*BRIEF*:
Return every line below exactly as written.

*AVAILABLE DATA*:
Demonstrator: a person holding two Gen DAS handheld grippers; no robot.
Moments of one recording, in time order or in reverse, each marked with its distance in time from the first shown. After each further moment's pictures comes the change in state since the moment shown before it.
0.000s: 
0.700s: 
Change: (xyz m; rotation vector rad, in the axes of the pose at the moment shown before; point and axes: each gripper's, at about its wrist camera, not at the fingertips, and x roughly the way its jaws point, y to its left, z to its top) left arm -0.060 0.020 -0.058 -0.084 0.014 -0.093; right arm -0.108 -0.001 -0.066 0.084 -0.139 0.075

*ANSWER TO THIS TASK*:
Demonstrator: a person holding two Gen DAS handheld grippers; no robot.
Moments of one recording, in time order or in reverse, each marked with its distance in time from the first shown. After each further moment's pictures comes the change in state since the moment shown before it.
0.000s: 
0.700s: 
Change: (xyz m; rotation vector rad, in the axes of the pose at the moment shown before; point and axes: each gripper's, at about its wrist camera, not at the fingertips, and x roughly the way its jaws point, y to its left, z to its top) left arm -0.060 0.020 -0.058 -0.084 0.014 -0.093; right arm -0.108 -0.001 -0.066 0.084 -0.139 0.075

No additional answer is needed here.